On their 1983 Thunder And Lightning album Thin Lizzy flirt with heavy metal to great results. If you listen to Jailbreak (1976), perhaps the band’s best album, you’ll notice many differences. On this one there aren’t many experimentations, cowboy themes and funky-like sounds. Here you’ll find in your face hard rock-heavy metal. However, the characteristics of Thin Lizzy are still evident. Phil Lynott’s emotional songwriting and singing, drama and really good melodies. What more could you want?

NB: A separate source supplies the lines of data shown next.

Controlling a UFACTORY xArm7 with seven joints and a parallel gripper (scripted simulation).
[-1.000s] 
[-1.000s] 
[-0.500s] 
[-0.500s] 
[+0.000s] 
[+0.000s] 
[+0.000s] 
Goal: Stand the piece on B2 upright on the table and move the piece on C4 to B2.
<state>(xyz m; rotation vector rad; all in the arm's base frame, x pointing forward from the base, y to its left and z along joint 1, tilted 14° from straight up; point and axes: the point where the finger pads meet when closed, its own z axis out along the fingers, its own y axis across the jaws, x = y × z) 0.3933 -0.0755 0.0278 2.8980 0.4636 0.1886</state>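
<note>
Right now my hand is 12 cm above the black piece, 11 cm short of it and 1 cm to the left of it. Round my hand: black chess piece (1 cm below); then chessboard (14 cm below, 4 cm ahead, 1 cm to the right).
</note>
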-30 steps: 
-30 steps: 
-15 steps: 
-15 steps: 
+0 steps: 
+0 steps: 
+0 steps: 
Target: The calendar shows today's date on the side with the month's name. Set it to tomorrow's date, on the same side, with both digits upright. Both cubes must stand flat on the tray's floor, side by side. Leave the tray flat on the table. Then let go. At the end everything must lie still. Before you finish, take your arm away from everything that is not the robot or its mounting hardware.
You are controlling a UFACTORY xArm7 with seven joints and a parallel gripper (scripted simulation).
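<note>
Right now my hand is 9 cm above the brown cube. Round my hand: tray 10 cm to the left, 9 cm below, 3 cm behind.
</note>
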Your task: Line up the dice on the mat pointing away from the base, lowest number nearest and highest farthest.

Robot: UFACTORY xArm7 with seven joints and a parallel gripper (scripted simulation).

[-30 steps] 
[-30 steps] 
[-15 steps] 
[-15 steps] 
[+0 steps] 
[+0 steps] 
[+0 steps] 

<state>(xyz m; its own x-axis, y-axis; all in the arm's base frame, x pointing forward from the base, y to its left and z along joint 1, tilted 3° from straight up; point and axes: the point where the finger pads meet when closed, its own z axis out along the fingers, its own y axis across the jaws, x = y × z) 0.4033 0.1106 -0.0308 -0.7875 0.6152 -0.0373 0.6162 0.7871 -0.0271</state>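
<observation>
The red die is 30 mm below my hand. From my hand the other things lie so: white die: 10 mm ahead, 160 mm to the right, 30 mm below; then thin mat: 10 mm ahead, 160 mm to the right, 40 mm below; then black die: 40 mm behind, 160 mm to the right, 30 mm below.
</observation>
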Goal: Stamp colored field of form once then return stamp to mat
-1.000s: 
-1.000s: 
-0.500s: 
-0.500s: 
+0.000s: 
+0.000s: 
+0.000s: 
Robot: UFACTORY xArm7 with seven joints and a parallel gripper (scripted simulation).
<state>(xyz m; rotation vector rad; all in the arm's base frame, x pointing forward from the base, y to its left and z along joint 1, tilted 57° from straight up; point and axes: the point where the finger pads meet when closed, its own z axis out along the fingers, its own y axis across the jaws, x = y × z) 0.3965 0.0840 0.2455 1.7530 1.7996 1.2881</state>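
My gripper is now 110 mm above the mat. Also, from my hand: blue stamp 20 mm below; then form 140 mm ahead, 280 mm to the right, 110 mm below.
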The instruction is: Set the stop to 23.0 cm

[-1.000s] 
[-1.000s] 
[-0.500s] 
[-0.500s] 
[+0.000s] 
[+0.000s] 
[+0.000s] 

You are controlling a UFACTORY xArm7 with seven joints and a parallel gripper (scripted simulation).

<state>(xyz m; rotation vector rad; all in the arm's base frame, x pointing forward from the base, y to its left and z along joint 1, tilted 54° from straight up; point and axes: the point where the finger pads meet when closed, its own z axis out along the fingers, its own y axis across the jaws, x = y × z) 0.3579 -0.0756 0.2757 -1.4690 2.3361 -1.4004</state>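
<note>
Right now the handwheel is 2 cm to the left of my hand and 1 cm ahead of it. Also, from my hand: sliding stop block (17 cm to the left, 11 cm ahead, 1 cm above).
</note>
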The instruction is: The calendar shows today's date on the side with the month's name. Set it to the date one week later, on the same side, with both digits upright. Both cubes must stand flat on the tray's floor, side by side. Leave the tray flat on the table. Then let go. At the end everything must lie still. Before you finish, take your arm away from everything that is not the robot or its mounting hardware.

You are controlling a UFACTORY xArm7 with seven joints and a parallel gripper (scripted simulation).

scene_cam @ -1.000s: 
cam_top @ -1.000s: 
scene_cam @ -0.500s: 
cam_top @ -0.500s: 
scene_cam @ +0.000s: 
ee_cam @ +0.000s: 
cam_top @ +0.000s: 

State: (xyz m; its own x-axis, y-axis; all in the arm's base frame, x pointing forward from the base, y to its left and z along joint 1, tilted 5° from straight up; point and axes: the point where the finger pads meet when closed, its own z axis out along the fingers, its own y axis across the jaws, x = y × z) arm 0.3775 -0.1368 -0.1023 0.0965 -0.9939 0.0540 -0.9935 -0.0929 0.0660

The record kicks off with Thunder And Lightning, the band’s heaviest song, and gives you an idea of what’s to follow. Fast, heavy, melodic, with heavenly chorus, a true standout. The rest of the record features excellent songs. This Is The One is very melodic and has one of the best choruses you’ve heard for a long time. The Sun Goes Down is slower, more synth-based, but with some great solos and creates a very nice atmosphere. The Holy War is very mood lifting and can be heard really easily. Though an ‘easy’ song it’s an amazing one with very nice solos and a killer chorus as always,
Cold Sweat is a great hard rock song. Very heavy, with its driving rhythm, riff and catchiness it sticks in your head. The rest of the album is that good too. To those unfamiliar with the band’s sound, Thin Lizzy are a unique group, very heard to categorize. Phil Lynott is a great composer, very emotional and inspired. Thunder And Lightning is an easier album to start with as it’s more accessible. You’ll be taken away by its guitars (also thanks to the great John Sykes) and melodies. The lyrics are interesting too. If you love hard rock, you can’t go wrong with this one.